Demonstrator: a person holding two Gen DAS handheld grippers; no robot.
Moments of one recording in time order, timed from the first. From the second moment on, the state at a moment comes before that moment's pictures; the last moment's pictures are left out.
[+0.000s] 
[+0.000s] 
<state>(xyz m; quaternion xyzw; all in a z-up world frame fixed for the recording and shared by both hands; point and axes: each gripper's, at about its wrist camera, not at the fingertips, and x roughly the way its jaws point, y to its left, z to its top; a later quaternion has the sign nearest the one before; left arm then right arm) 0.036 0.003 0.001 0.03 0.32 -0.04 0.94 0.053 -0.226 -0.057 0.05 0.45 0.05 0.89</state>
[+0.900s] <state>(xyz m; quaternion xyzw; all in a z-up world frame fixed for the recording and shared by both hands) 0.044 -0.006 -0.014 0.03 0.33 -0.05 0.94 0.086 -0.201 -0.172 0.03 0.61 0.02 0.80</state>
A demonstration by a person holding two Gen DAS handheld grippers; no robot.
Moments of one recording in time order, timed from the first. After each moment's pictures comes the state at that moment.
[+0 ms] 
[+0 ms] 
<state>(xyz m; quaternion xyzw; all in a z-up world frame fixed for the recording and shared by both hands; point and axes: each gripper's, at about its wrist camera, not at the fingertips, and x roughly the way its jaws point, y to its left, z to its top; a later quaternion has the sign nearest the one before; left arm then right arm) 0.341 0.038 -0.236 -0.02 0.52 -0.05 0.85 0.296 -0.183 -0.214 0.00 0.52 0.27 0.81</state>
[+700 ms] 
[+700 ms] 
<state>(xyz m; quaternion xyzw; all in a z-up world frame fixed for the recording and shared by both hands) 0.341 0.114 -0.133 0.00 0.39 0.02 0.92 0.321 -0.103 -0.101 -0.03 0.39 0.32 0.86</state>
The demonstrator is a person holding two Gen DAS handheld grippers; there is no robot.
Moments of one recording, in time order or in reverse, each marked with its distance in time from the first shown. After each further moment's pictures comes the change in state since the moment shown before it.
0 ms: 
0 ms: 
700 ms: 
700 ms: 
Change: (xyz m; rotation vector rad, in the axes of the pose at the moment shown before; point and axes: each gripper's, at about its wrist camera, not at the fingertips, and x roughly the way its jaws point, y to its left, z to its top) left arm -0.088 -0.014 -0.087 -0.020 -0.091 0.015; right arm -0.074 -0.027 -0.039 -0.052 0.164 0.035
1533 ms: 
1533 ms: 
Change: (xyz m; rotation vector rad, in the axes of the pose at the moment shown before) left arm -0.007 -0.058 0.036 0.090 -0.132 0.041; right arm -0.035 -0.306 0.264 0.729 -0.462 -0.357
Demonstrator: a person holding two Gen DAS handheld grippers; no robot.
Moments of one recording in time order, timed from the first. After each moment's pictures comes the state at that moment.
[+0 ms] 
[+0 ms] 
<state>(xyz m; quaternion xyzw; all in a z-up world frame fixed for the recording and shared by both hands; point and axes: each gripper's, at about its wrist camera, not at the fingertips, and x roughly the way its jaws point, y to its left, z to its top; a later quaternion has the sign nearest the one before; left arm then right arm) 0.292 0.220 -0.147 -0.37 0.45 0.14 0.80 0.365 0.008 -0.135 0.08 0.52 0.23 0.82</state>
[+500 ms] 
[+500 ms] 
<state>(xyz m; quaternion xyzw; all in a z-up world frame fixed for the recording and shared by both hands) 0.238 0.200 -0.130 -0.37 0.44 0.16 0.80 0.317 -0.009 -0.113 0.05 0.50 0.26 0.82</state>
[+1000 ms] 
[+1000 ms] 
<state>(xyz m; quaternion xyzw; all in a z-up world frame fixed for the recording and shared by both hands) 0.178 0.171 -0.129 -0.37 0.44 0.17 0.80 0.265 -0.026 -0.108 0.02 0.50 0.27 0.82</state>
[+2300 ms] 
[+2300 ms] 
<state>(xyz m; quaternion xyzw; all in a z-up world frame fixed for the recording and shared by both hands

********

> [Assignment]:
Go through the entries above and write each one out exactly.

> [Response box]:
Demonstrator: a person holding two Gen DAS handheld grippers; no robot.
Moments of one recording in time order, timed from the first. From the second moment on, the state at a moment comes before that moment's pictures; the last moment's pictures are left out.
[+0.000s] 
[+0.000s] 
<state>(xyz m; quaternion xyzw; all in a z-up world frame fixed for the recording and shared by both hands; point and axes: each gripper's, at about its wrist camera, not at the fingertips, and x roughly the way its jaws point, y to its left, z to its top; a later quaternion has the sign nearest the one before; left arm then right arm) 0.036 0.003 0.001 0.03 0.32 -0.04 0.94 0.053 -0.226 -0.057 0.05 0.45 0.05 0.89</state>
[+0.900s] <state>(xyz m; quaternion xyzw; all in a z-up world frame fixed for the recording and shared by both hands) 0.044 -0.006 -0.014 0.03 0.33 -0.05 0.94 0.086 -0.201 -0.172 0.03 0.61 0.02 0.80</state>
A demonstration by a person holding two Gen DAS handheld grippers; no robot.
Moments of one recording in time order, timed from the first. After each moment's pictures comes the state at that moment.
[+0 ms] 
[+0 ms] 
<state>(xyz m; quaternion xyzw; all in a z-up world frame fixed for the recording and shared by both hands; point and axes: each gripper's, at about its wrist camera, not at the fingertips, and x roughly the way its jaws point, y to its left, z to its top; a later quaternion has the sign nearest the one before; left arm then right arm) 0.341 0.038 -0.236 -0.02 0.52 -0.05 0.85 0.296 -0.183 -0.214 0.00 0.52 0.27 0.81</state>
[+700 ms] 
[+700 ms] 
<state>(xyz m; quaternion xyzw; all in a z-up world frame fixed for the recording and shared by both hands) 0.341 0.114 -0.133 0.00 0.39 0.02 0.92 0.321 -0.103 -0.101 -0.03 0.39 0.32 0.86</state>
The demonstrator is a person holding two Gen DAS handheld grippers; there is no robot.
Moments of one recording, in time order or in reverse, each marked with its distance in time from the first shown. After each further moment's pictures comes the change in state since the moment shown before it.
0 ms: 
0 ms: 
700 ms: 
700 ms: 
Change: (xyz m; rotation vector rad, in the axes of the pose at the moment shown before; point and axes: each gripper's, at about its wrist camera, not at the fingertips, and x roughly the way its jaws point, y to its left, z to its top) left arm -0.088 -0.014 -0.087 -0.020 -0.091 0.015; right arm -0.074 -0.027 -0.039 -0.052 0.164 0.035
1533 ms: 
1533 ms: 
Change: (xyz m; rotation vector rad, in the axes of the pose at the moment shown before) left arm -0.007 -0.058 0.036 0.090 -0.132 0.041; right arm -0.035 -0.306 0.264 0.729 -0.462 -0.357
Demonstrator: a person holding two Gen DAS handheld grippers; no robot.
Moments of one recording in time order, timed from the first. After each moment's pictures comes the state at that moment.
[+0 ms] 
[+0 ms] 
<state>(xyz m; quaternion xyzw; all in a z-up world frame fixed for the recording and shared by both hands; point and axes: each gripper's, at about its wrist camera, not at the fingertips, and x roughly the way its jaws point, y to its left, z to its top; a later quaternion has the sign nearest the one before; left arm then right arm) 0.292 0.220 -0.147 -0.37 0.45 0.14 0.80 0.365 0.008 -0.135 0.08 0.52 0.23 0.82</state>
[+500 ms] 
[+500 ms] 
<state>(xyz m; quaternion xyzw; all in a z-up world frame fixed for the recording and shared by both hands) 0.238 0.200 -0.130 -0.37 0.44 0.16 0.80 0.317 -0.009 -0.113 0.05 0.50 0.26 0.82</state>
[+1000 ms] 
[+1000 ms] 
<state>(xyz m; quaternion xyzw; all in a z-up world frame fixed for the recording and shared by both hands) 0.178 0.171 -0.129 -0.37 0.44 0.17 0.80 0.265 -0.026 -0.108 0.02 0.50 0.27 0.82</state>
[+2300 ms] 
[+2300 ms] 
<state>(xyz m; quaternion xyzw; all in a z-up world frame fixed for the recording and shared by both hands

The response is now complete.